Arizona Governor, Legislative Leaders Drop Plans to Place a Competing Primary System on the November 2012 Ballot

Arizona Governor Jan Brewer, and legislators, briefly considered a special session of the legislature to pass some alternate primary system and place it on the November ballot as a constitutional amendment. However, they have dropped plans to do this. See this story. The top-two initiative, assuming it qualifies, will be the only statewide ballot measure dealing with election law on the ballot.

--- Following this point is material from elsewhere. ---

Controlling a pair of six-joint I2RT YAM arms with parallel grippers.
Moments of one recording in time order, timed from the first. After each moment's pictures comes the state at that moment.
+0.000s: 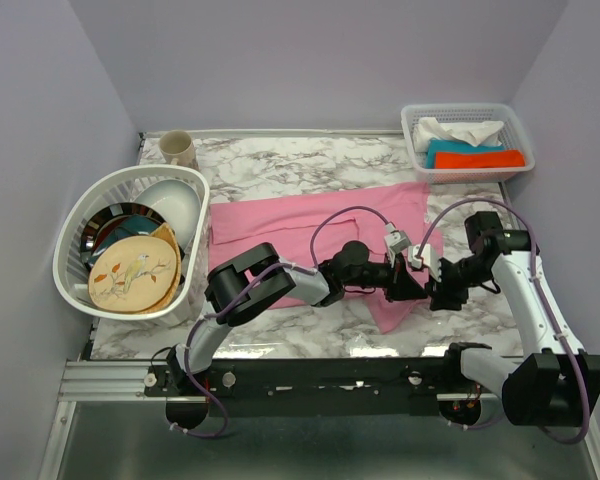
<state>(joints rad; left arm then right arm) -1.07 2.14 1.13 1.01 0.56 -0.66 -0.04 1.11 0.91 -1.35 -0.57 -1.39</state>
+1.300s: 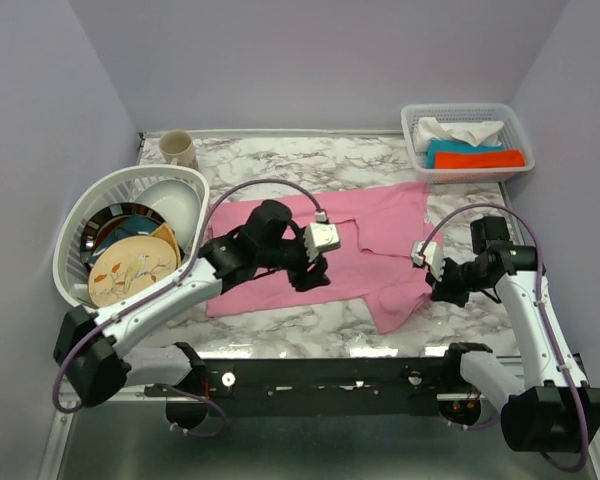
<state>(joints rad) -0.84 1.29 0.99 -0.20 0.56 0.15 -0.04 0.98 0.86 -1.25 -0.54 -1.21</state>
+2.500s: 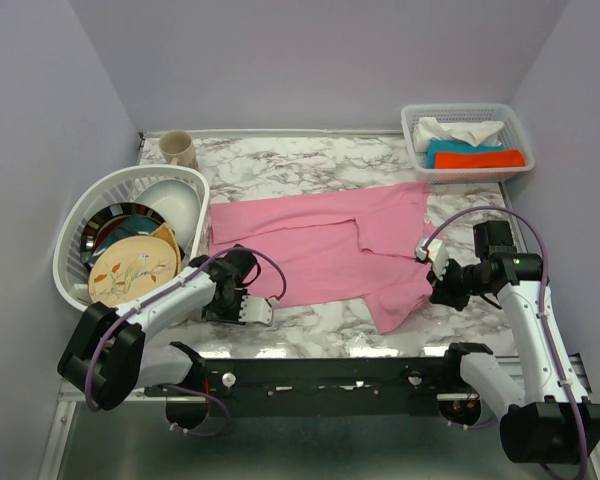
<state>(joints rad) -0.56 1.23 0.63 -0.94 -0.02 1.11 -0.04 0.90 0.84 -1.23 -0.54 -1.01</state>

Gallup Poll Includes Five Presidential Candidates, Finds Gary Johnson at 3%, Jill Stein at 1%, Virgil Goode Under 1%

On July 6, Gallup Polls released this poll, which includes five presidential candidates: President Obama, Mitt Romney, Gary Johnson, Jill Stein, and Virgil Goode. The poll shows support for the three minor party members as: Johnson 3%, Stein 1%, Goode under 1%. The poll did tell the respondents the party affiliation of these candidates. The poll shows President Obama at 47% and Mitt Romney at 40%.

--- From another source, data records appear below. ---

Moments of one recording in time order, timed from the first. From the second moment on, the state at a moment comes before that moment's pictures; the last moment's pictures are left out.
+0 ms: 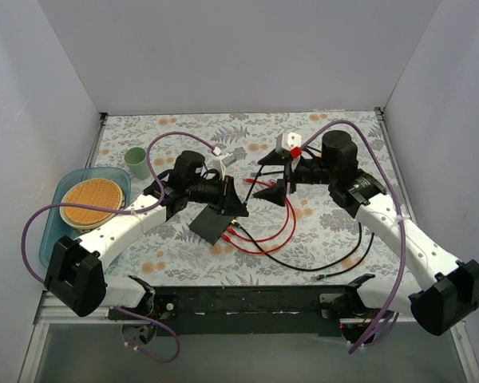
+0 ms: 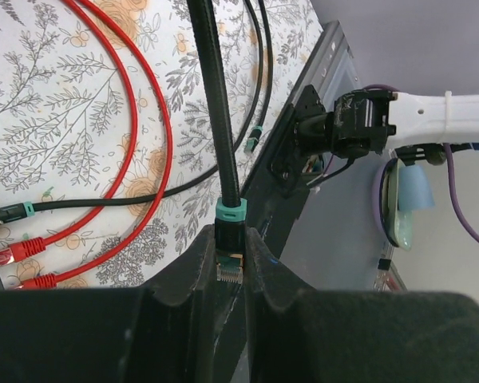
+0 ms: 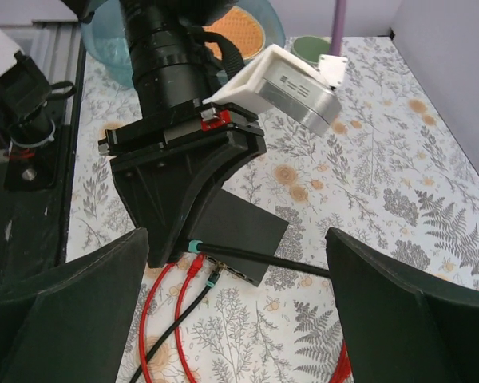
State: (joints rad) left arm -0.59 1.32 0.96 -0.25 0.76 -0.46; right arm 0.53 1.15 1.06 -0.13 -0.87 -0.27
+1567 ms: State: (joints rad) left arm -0.57 1.15 0.96 -0.27 0.63 -0.38; right arm 0.67 1.42 1.17 -0.40 -0.80 -0.41
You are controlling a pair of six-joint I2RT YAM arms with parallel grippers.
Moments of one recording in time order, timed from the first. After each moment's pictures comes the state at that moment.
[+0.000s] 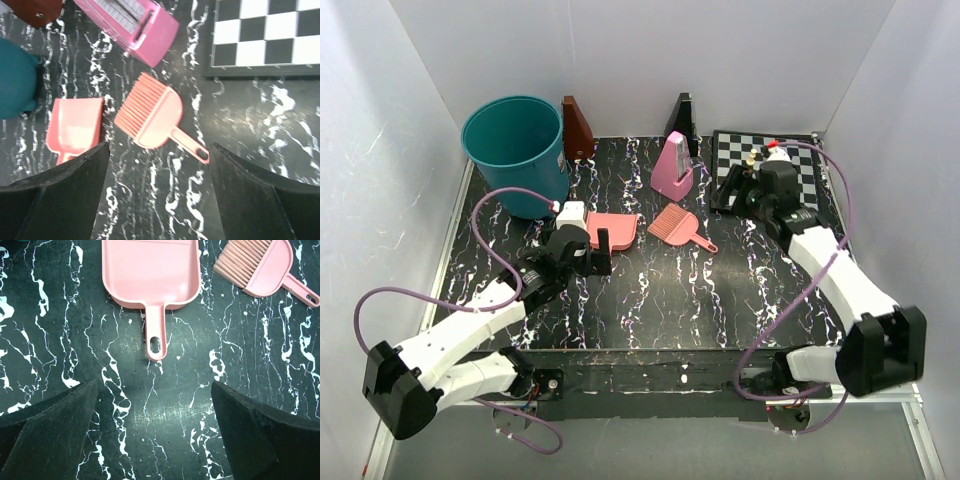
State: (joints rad) left arm -0.74 1.05 0.81 -0.46 -0.40 -0.50; right arm 0.30 1.35 1.08 -0.28 -0.04 0.55
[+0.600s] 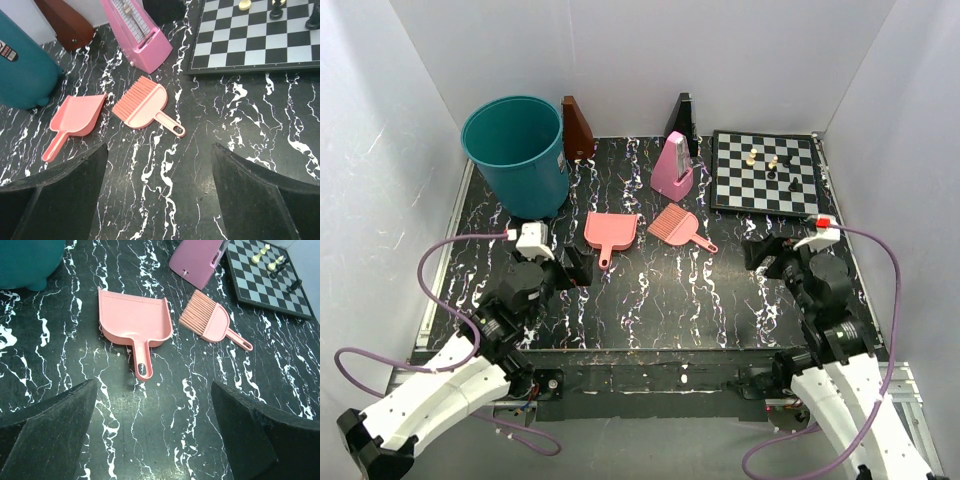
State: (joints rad) left arm -0.75 0.60 0.56 -0.26 -0.44 -0.49; right arm 0.30 0.47 0.57 -0.32 0.05 0.41
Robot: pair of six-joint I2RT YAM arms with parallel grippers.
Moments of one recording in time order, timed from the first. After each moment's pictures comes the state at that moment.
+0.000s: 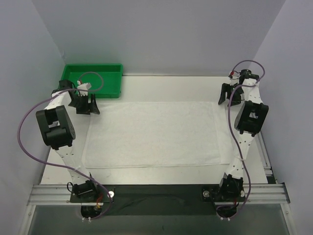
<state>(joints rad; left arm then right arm) 0.28 2.06 1.58 -0.74 0.50 0.27 -0.27 2.52 2.27 -1.06 -0.29 -0.16</state>
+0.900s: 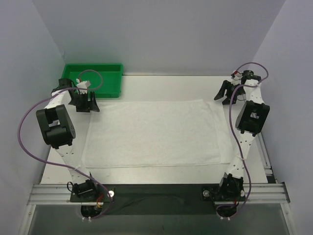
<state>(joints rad) 0.28 2.08 1.60 -0.71 0.50 0.24 -0.29 2.53 2.28 -1.03 -0.55 0.02</state>
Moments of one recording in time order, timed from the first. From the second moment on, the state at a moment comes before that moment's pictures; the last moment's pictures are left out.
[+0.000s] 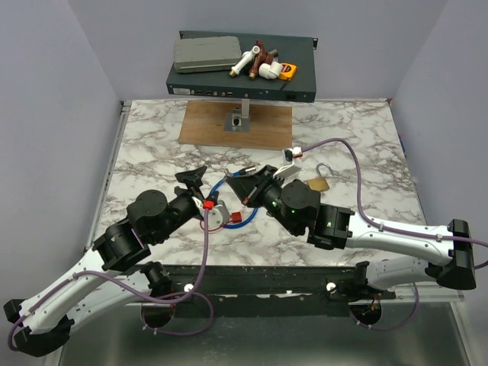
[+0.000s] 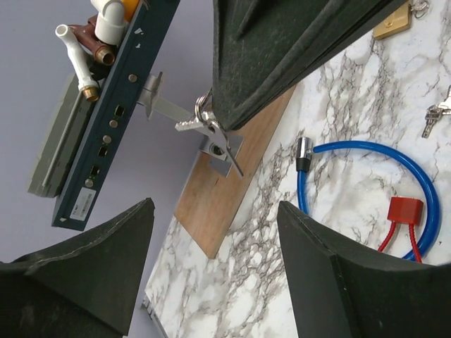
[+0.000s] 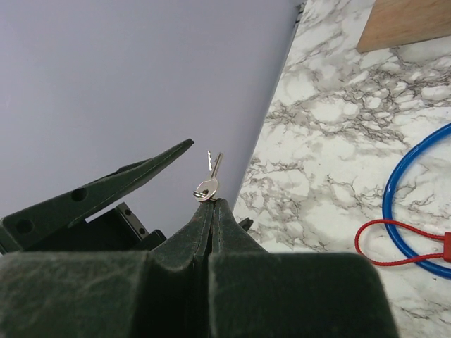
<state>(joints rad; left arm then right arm) -0.92 0.59 0.84 -0.39 -0.12 0.83 1.28 1.22 1.05 0.12 0.60 0.94</state>
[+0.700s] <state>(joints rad) -0.94 0.64 0.88 -0.36 -0.13 0.72 1.28 1.25 1.05 0.17 0.60 0.99</state>
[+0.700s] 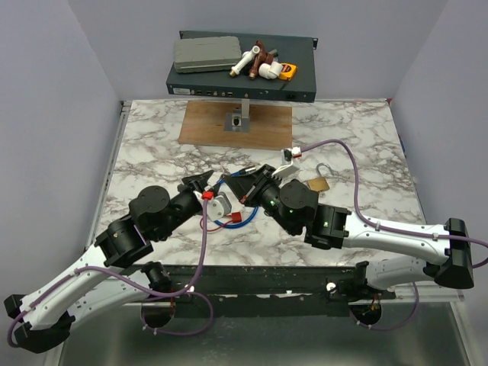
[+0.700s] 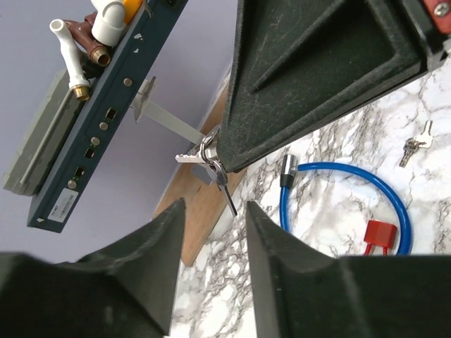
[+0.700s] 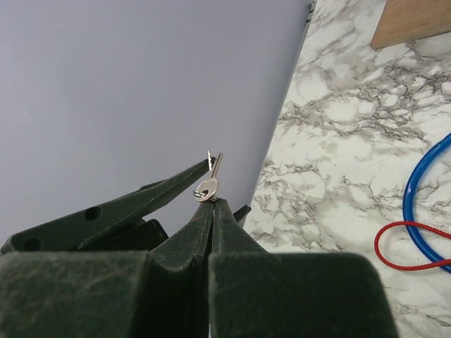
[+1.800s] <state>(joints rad) -0.94 0.65 0.90 -0.40 -0.12 0.78 1.28 1.26 1.05 0.18 0.57 1.02</state>
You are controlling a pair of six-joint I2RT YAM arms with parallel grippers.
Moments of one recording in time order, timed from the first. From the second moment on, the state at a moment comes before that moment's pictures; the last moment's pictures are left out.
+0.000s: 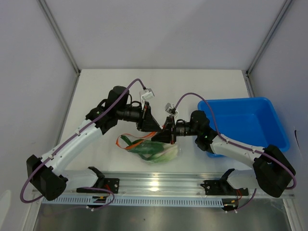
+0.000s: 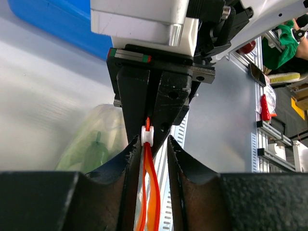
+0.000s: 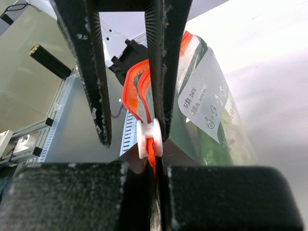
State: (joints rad) left arm -0.62 1.20 1.13 -0.43 0.88 -0.23; right arm 0.76 1.28 0.65 0.63 -0.86 0.49
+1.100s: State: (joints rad) left arm -0.62 1.19 1.12 -0.43 0.84 -0.24; right arm 0.77 1.27 0.67 0.58 -0.82 0.48
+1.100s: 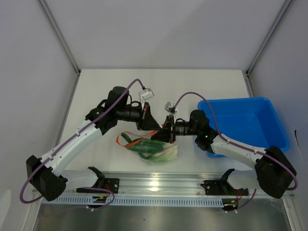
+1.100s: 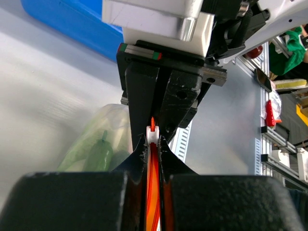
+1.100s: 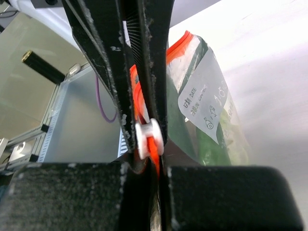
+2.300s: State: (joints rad) left arm -0.62 1.03 1.00 -0.52 0.60 -0.15; right arm 0.63 1.07 0.54 0.63 -0.70 0.68
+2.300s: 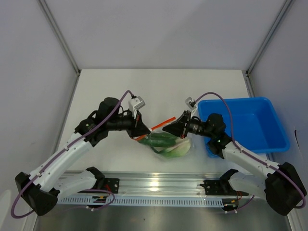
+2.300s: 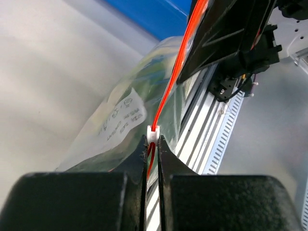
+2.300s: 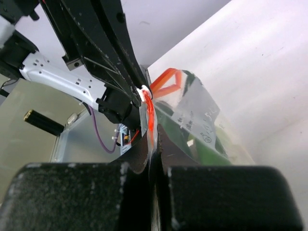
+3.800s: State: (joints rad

If Gary Johnson were to poll 3% in November, and 3% in each jurisdiction, then the Libertarian Party would have met the vote test for a party to remain on the ballot, for the first time ever, in Arkansas, Connecticut, District of Columbia, Iowa, and Kentucky.

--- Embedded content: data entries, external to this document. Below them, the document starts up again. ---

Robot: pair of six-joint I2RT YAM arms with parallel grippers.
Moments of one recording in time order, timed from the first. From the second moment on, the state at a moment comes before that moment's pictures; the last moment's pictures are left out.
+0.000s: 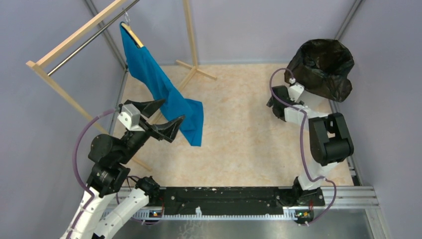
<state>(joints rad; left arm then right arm) -0.54 0.48 0.91 -0.14 0.21 -0.11 0.21 1.74 0.97 -0.06 0.62 0.69</state>
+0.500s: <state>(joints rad) -0.54 0.54 0.93 -0.17 0.16 -0.26 0.42 0.88 0.78 -0.36 0.20 0.46</state>
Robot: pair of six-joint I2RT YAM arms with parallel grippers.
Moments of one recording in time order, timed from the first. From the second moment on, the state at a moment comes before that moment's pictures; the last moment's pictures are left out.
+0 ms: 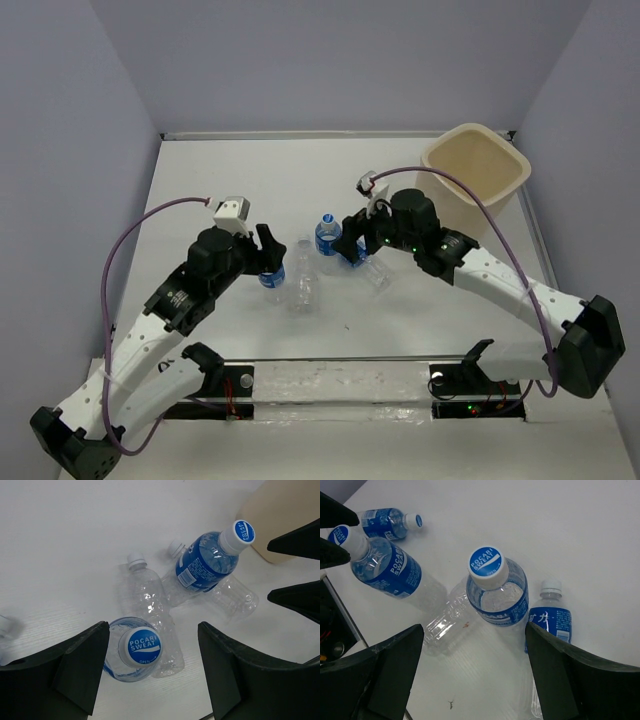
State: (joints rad) left arm -0.59 0.71 0.74 -0.44 -0.11 -0.46; right arm 0.72 1.24 0.97 -0.12 -0.22 0.17
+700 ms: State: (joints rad) left arm -0.69 0.75 0.74 -0.47 -0.28 -0.47; right arm 0.78 1.50 1.11 0.00 -0.08 0.11
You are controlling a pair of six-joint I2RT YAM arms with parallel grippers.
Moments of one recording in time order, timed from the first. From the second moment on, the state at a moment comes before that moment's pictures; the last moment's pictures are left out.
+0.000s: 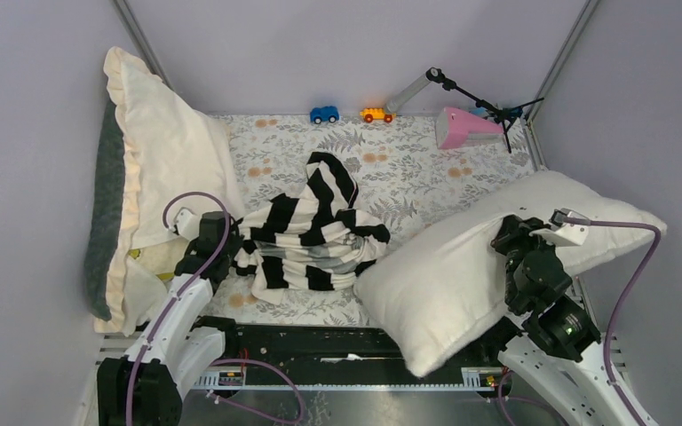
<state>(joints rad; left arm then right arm) -0.10 0.86 0.46 -0.38 -0.40 -1.04 0.62 0.30 0.67 -0.45 0.89 0.43</state>
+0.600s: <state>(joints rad) -0.10 0.95 0.58 -0.18 -0.08 -0.85 0.61 0.64 0.67 -0.35 0.44 0.49</state>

Missouri Governor Signs Ballot Access Improvement Bill

On July 6, Missouri Governor Jay Nixon signed HB 1236. The bill deletes the requirement that a petition to place a newly-qualifying party on the ballot must list that group’s presidential nominee, and must also list the group’s candidates for presidential elector.

Missouri’s law had been quite irrational, until this bill was signed. The old law did not require the group’s nominees for office other than president and presidential elector to be listed on the petition. The old law was the product of a drafting error made back in 1993.

If this new law had been in effect earlier this year, it would have been helpful to Americans Elect. Americans Elect collected signatures on a petition in Missouri during 2011, but that petition didn’t list any presidential candidate, nor did it list any presidential elector candidates. Americans Elect never submitted that petition. The new law has no effect on Americans Elect in any event, since back on May 17, Americans Elect said it wouldn’t run a presidential candidate this year. Thanks to Ken Bush for the news about the Governor’s action.

California Bill, Banning Paying Registration Workers on a Per-Registration Card Basis, Did Not Pass Senate Public Safety Committee

On July 3, the California Senate Public Safety Committee did not pass AB 2058. The vote to pass it was 3-1, but the bill needed four votes to pass. This corrects an error made by this blog. The posting on the evening of July 3, saying the bill did pass, is in error. The Committee has five Democrats and two Republicans.

AB 2058 is the bill to make it illegal for registration drive workers to be paid on a per-registration card basis. The Senate Committee on Public Safety will not meet again this year, so the bill cannot pass this year, even though the Committee did authorize a reconsideration vote at some unspecified point in the future.

Senators who voted for the bill in the Senate Public Safety Committee are these three Democrats: Loni Hancock of Berkeley, Carol Liu of La Canada, and Curren Price of Inglewood. The “no” vote was cast by Joel Anderson, one of the two Republicans. Democratic Senators who did not vote are Ron Calderon of Montebello and Darrell Steinberg of Sacramento, the Senate President.